К бесам казенное гостеприимство. До сих пор шею от близости виселицы ломит.
Я стянул с головы войлочную шапку, взъерошил отросшие за время заключения волосы и зашагал по набережной. Солнечные блики на закованной в каменные берега реке, блеск позолоченных шпилей, омытая ночным дождем брусчатка. Случайные прохожие, уличные торговцы, многочисленные стражники…
Ну, здравствуй, Акрая.
Десять лет урывками наведывался, и вот — вернулся. А ничего и не изменилось. Как уезжал без медяка, так и прибыл обратно голодранцем. Ни работы, ни перспектив. Зато цельный граф.
Граф! Всего состояния — титул, только его отобрать и не смогли.
Впрочем, на черный день кое-что отложено, и голодная смерть пока не грозит. Побарахтаюсь еще…
Вдыхая свежий воздух, я направился к мосту Святого Огюста, и тут сзади послышался стук копыт. Когда карета поравнялась со мной, кучер придержал лошадей, и на мостовую ступил представительный господин с тронутыми сединой волосами. Беззаботно поигрывая изящной тросточкой, он зашагал рядом, потом усмехнулся уголком рта и спросил:
— Хорошо на воле?
— Не то слово, господин Паре, — подтвердил я. — Без работы вот, правда, остаться угораздило…
— Ой, да перестань ты! Ты же великолепный актер, тебя любой балаган с руками оторвет. Когда о пожаре рассказывал, даже я расчувствовался. — И глава королевской Тайной службы промокнул платочком мнимую слезинку. — Бедные невинные души! И эти крики в огне! У тебя богатая фантазия, Себастьян.
— Скорее богатый жизненный опыт, — вздохнул я и буркнул: — Ну и стоило оно того?
— Ты про этот фарс с трибуналом?
— Фарс? Да у меня до сих пор шею ломит! Чуть не вздернули!
— Перестань! — фыркнул Малькольм. — С таким председателем тебе изначально ничего не грозило. Рауль только благодаря тебе на троне усидел, о таких услугах не забывают. И чем вообще ты недоволен? Ну отдохнул полгода в кутузке, первый раз, что ли?
— Это моя жизнь, если что.
— Твоя. Но в итоге все заинтересованные стороны убеждены в том, что сын Ричарда Йорка погиб при пожаре. Полагаешь, это не стоило полугода твоей жизни?
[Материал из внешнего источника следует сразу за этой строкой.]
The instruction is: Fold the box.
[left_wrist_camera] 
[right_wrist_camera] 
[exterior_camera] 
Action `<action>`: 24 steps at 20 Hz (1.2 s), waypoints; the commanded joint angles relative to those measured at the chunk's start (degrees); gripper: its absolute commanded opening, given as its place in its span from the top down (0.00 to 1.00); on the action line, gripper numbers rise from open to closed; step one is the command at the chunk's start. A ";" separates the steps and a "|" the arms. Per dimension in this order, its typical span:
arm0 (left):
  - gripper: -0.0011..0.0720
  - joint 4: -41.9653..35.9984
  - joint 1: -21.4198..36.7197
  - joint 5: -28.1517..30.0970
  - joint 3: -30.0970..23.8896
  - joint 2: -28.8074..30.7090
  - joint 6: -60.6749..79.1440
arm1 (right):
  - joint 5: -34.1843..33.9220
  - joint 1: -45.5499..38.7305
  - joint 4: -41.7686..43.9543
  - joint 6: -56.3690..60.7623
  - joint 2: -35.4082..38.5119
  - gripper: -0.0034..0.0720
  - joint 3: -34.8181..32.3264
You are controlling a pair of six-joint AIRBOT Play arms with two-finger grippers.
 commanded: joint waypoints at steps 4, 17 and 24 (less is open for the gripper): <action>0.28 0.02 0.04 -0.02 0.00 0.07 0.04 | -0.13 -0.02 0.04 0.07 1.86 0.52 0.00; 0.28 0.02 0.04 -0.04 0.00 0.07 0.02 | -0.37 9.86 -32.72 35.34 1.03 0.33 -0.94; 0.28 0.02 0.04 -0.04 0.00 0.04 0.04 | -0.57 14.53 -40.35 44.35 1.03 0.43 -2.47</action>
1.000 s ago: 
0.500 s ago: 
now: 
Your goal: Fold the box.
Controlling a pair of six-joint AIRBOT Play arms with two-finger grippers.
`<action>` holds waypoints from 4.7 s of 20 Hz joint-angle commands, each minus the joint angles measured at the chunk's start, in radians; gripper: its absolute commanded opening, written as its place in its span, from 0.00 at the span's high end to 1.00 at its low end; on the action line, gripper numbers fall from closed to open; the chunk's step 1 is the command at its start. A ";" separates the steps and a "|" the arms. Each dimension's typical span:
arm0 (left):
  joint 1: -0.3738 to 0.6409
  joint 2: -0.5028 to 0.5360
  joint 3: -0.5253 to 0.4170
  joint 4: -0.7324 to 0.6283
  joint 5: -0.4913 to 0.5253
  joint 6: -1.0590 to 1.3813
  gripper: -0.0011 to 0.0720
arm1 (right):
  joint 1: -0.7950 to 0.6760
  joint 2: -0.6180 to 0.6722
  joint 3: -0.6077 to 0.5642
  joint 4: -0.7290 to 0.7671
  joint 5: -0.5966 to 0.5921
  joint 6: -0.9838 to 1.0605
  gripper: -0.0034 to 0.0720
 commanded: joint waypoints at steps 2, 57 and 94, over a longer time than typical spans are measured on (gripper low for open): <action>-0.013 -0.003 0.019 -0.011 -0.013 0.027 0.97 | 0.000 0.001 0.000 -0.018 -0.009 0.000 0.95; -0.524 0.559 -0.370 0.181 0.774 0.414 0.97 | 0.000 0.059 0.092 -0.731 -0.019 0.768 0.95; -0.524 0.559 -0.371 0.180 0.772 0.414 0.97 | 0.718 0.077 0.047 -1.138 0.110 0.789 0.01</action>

Я посмотрел на собеседника и спросил:
— И что с ним теперь будет? Какие у вас планы на ребенка и Берту?
— Теперь они будут жить. Просто жить. И что самое главное — никто не станет их искать.
— А разве стали бы? Если у ребенка нет никаких прав на трон, кому он нужен?
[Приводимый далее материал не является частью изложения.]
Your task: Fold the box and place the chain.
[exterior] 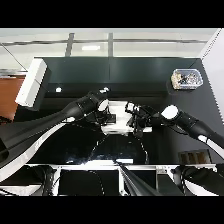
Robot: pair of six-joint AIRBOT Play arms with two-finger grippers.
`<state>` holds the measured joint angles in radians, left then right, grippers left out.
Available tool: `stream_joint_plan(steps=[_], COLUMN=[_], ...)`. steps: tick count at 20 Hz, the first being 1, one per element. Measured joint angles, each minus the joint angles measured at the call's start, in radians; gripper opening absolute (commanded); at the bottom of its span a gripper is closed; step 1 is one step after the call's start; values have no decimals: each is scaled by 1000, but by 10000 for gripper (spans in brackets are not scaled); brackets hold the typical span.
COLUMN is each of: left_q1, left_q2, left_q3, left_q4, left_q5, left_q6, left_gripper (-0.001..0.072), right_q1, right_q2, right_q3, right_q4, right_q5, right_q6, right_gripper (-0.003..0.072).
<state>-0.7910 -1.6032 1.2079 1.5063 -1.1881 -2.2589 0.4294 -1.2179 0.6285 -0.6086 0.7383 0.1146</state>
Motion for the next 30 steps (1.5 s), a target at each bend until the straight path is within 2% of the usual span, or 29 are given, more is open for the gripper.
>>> stream_joint_plan(steps=[3,5,8,11,13,15,18,24,25,26,27,30], left_q1=[0,0,0,0,0,0,0,0,0,0,0,0], left_q2=[0,0,0,0,0,0,0,0,0,0,0,0], left_q3=[0,0,0,0,0,0,0,0,0,0,0,0], left_q4=[0,-1,-2,-2,-2,-1,-1,0,0,0,0,0], left_q5=[0,0,-1,0,0,1,2,3,3,4,4,5], left_q6=[-2,0,0,0,0,0,0,0,0,0,0,0], left_gripper=[33,33,33,33,33,33,33,33,33,33,33,33], right_q1=[-35,-115,-336,-559,-639,-645,-559,-420,-412,-407,-402,-392], right_q2=[43,96,156,155,118,55,-44,-117,-120,-122,-123,-124], right_q3=[50,94,108,45,-3,-32,-51,-31,-21,-10,1,26], right_q4=[-80,-209,-389,-365,-303,-238,-166,58,72,79,86,114], right_q5=[66,124,173,193,232,312,385,383,388,399,407,439], right_q6=[208,439,816,1023,1064,1029,961,779,767,755,748,740], right_gripper=[16,16,17,16,16,16,17,18,162,519,695,685])
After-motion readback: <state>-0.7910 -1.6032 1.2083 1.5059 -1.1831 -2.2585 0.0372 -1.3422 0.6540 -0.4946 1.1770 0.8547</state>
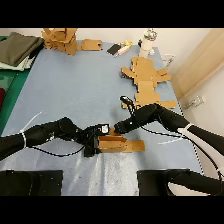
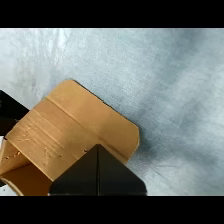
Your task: Fold the box.
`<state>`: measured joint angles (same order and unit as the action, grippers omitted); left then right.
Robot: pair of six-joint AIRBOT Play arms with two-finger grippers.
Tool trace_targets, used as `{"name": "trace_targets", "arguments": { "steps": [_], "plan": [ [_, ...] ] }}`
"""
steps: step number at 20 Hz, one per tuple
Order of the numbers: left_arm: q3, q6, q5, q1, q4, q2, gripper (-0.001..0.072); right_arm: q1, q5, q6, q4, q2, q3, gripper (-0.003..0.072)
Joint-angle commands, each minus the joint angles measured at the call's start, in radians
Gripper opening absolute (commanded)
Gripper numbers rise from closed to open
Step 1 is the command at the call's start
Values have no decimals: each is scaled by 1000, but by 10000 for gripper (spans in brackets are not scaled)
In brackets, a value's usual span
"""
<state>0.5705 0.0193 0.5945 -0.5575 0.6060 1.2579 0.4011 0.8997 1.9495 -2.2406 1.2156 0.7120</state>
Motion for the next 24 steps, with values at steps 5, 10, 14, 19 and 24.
{"name": "trace_targets", "arguments": {
  "steps": [5,10,14,19,24],
  "plan": [
    [0,0,0,0,0,0,609,-1,82,-45,235,-200,71,1],
    [0,0,0,0,0,0,609,0,190,-95,285,-407,-7,1],
    [0,0,0,0,0,0,609,81,248,167,262,-500,-229,26],
    [0,0,0,0,0,0,609,177,41,374,429,-468,-310,462],
    [0,0,0,-2,0,0,609,177,-122,374,452,-434,-310,462]
  ]
}}
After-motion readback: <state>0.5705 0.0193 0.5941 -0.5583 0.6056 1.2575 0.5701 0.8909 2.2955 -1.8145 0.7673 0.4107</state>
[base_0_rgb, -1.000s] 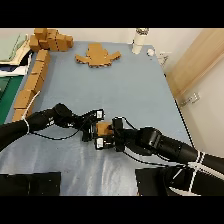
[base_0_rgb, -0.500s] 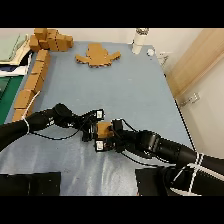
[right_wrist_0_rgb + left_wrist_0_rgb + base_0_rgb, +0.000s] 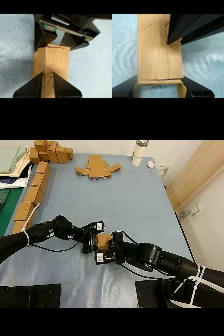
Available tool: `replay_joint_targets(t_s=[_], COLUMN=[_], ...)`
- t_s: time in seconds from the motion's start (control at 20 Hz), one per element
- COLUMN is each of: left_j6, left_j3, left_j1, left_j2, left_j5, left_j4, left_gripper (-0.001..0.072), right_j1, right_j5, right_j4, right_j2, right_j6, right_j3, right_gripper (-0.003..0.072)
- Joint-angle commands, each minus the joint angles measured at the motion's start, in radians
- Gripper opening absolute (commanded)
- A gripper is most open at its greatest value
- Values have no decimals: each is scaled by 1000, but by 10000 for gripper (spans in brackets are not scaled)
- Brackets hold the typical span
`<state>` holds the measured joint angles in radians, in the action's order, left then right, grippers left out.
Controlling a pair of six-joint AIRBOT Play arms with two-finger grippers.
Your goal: Fold the box.
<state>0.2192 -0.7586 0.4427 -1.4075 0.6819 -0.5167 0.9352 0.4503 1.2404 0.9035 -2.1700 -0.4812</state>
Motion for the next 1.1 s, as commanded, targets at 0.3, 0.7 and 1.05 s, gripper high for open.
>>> replay_joint_targets(t_s=[0.3,0.7,1.05], left_j6=[0,0,0], left_j3=[0,0,0], left_j1=[0,0,0], left_j2=[0,0,0], left_j5=[0,0,0], left_j4=[0,0,0], left_gripper=[460,460,460], right_j1=[1,2,7], right_j5=[3,3,4], right_j4=[27,-61,-74], right_j2=[2,18,-2], right_j6=[42,42,41], right_j3=[0,0,0], right_gripper=[419,320,138])
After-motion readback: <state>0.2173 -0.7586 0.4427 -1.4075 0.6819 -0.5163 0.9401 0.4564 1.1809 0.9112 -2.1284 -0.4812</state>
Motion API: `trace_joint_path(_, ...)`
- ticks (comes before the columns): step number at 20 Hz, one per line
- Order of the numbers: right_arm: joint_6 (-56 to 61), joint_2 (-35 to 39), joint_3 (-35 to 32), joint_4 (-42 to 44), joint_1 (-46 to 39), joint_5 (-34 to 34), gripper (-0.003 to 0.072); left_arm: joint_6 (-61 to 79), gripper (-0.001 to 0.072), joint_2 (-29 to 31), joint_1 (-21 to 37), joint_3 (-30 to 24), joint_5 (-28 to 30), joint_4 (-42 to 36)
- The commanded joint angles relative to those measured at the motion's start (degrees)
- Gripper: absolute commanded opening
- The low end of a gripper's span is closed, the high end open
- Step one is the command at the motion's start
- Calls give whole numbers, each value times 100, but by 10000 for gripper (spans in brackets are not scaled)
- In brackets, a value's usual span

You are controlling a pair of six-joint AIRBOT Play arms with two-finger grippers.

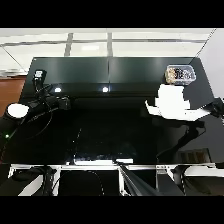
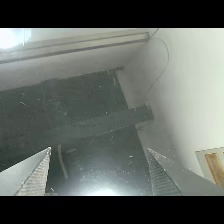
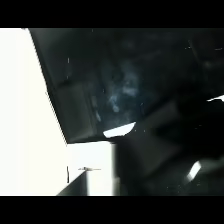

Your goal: Fold the box and place the chain.

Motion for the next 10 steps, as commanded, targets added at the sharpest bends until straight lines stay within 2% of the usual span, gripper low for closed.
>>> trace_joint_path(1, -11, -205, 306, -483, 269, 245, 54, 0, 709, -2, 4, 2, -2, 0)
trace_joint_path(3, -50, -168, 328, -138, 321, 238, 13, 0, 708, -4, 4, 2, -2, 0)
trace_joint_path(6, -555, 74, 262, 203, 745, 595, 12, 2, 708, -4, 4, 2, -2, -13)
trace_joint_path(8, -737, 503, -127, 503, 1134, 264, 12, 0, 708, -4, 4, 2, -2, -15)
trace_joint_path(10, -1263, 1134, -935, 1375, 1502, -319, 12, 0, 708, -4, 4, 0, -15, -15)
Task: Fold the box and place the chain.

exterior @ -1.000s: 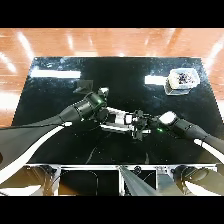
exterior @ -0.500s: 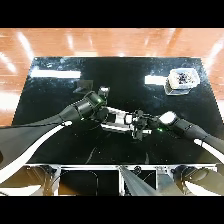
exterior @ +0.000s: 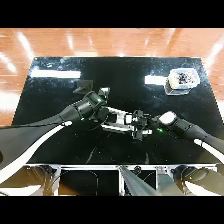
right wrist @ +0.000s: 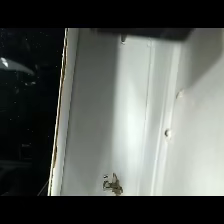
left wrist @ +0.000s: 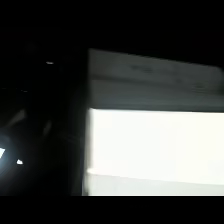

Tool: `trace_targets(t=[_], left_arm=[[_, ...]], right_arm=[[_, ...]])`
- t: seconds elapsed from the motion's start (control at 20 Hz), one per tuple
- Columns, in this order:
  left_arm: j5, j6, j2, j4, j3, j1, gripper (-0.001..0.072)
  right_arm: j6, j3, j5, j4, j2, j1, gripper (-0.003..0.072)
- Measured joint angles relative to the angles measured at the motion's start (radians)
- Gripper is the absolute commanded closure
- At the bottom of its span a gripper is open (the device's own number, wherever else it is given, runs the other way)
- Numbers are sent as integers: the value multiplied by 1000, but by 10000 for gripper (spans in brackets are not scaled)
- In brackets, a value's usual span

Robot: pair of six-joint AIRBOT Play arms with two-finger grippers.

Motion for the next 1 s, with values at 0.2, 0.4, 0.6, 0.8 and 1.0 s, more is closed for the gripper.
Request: trace_targets(t=[0.2,0.4,0.6,0.8,1.0], left_arm=[[2,3,0,0,0,0,361],[3,3,0,-3,0,0,240],[4,3,0,-3,0,0,241],[14,5,0,3,0,0,685],[8,12,0,-3,0,0,685]], right_arm=[[0,0,0,0,0,0,62],[0,0,-1,0,0,0,63],[0,0,-1,0,0,0,62],[0,0,-2,0,0,0,62],[0,0,-5,0,0,0,61]])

— Думаешь, Высшего интересовала политика? — остро глянул в ответ Паре. — Не приходило в голову, что у этого малыша от рождения по жилам течет не только кровь, но и потустороннее? Вспомни, что именно не давало умереть его отцу! Вспомни и подумай о том, какое могущество обрел бы нечистый, вселившийся в тело мальчишки.
— Виктор Арк мертв.
— А другие? Готов поручиться, что он был последним? Нет, не стоит пускать такое дело на самотек.
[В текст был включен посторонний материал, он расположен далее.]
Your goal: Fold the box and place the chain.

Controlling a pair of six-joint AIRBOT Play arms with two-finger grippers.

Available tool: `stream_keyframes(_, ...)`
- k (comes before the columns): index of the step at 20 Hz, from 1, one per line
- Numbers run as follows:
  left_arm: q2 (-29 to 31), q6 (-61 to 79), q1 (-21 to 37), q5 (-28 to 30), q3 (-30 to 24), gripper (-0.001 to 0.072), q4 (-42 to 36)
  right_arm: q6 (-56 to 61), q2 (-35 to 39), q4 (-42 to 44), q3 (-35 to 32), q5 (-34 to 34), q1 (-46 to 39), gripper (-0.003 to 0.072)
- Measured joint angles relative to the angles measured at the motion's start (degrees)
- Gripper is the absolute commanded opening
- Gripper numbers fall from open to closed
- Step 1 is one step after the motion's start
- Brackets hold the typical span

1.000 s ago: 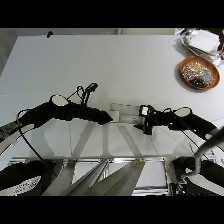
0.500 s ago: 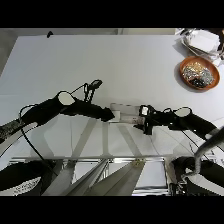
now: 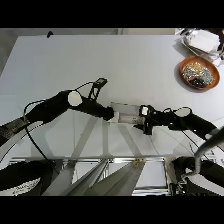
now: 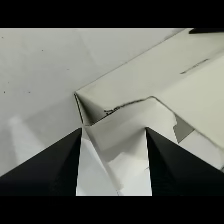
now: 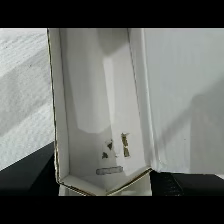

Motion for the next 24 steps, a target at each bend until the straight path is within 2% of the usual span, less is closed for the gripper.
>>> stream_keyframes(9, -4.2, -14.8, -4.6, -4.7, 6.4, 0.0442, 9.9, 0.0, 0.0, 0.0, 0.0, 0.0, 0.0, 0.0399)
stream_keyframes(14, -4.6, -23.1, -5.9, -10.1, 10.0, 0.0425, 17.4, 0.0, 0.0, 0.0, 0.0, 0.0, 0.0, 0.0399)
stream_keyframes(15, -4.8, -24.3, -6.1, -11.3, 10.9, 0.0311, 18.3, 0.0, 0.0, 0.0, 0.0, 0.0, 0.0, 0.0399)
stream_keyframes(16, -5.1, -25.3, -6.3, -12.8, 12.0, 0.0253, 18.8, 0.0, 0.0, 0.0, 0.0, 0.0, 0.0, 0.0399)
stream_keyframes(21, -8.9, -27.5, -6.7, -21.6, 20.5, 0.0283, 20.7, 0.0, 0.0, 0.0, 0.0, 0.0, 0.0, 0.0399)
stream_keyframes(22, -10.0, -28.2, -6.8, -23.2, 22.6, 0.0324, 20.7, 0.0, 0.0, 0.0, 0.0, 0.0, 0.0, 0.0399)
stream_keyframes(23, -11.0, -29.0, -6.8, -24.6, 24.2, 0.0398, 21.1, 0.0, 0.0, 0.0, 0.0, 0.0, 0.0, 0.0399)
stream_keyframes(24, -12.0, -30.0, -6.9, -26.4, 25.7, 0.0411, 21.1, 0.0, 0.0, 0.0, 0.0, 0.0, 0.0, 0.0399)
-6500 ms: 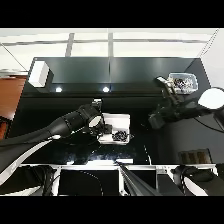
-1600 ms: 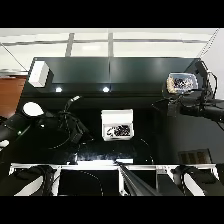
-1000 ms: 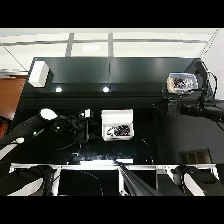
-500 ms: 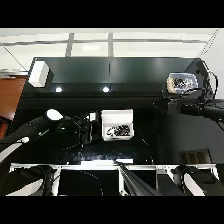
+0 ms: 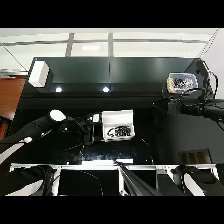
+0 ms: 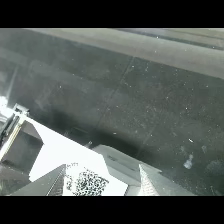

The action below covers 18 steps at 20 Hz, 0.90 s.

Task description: Fold the box and place the chain.

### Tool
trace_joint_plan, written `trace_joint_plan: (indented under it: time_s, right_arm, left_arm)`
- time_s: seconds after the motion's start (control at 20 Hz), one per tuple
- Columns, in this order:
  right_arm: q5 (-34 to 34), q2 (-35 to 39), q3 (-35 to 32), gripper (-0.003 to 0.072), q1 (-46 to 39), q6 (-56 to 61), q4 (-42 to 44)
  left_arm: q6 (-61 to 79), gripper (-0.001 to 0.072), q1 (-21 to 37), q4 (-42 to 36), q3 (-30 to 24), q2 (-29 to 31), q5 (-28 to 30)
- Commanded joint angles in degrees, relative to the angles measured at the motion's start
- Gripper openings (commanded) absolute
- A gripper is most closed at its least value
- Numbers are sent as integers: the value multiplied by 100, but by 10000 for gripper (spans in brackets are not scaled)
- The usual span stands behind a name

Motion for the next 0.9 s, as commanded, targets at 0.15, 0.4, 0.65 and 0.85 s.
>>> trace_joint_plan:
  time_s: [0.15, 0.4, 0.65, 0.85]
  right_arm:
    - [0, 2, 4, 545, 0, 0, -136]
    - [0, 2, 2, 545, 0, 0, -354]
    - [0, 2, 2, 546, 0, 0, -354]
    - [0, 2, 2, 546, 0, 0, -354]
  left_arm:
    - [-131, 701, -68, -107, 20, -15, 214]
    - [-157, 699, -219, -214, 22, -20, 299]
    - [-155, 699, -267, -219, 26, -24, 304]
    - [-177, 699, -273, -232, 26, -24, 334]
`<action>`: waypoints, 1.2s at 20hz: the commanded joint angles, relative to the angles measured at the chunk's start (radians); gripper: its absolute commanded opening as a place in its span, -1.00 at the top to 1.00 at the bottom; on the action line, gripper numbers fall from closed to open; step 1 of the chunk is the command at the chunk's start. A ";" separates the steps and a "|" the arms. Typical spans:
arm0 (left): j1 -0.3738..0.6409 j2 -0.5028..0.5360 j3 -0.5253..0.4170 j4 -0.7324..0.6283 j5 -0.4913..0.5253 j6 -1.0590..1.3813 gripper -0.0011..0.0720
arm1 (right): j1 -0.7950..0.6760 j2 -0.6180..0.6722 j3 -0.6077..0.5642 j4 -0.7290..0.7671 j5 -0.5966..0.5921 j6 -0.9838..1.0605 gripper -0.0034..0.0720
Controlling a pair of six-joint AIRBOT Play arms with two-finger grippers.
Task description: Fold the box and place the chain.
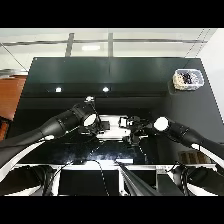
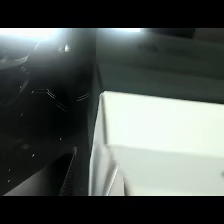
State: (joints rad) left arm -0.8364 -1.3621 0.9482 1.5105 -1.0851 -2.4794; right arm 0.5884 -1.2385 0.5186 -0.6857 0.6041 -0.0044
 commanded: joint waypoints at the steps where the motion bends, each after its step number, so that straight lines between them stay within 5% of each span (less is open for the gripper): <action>1: -0.006 -0.045 0.044 0.006 -0.014 0.032 0.05 | 0.000 0.000 0.000 0.000 0.001 0.000 0.10; 19: -0.010 -0.081 0.048 0.004 -0.023 0.046 0.08 | 0.000 0.000 0.000 0.000 0.000 0.000 0.10; 20: -0.010 -0.081 0.048 0.004 -0.023 0.055 0.30 | 0.000 0.000 0.000 0.000 0.000 0.000 0.10; 22: -0.010 -0.081 0.048 0.001 -0.023 0.068 0.43 | 0.000 0.000 0.000 0.000 0.000 0.000 0.10; 23: -0.010 -0.081 0.048 -0.001 -0.023 0.069 0.78 | 0.000 0.000 0.000 0.000 0.000 0.000 0.10; 24: -0.012 -0.081 0.048 -0.003 -0.021 0.072 0.89 | 0.000 0.000 0.000 0.000 0.000 0.000 0.10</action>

— Логично, — вздохнул я. — Но ведь это все было затеяно не только из-за ребенка. И возможно, даже не столько из-за него…
— Не только, — подтвердил Малькольм Паре, — и не столько.
— И как — выгорело?
— Более чем. Мне наконец дали отмашку расследовать контрабанду «желтой пыли». Мне и Ланье. Пришлось, правда, пожертвовать неучтенными доходами, зато никто не заподозрит, что отдать тебя под суд было моей идеей. Никто не помыслит даже, что можно добровольно расстаться с такими деньгами…
— Неравноценный обмен, не находите?
— Более чем равноценный, ты уж поверь. Теперь можно заняться делом, не опасаясь скоропостижной отставки или чего похуже. Сейчас я не угроза, сейчас я объективное обстоятельство, с которым придется считаться.
— А тот стилет? Вы действительно считаете, что его вывезли с Дивного?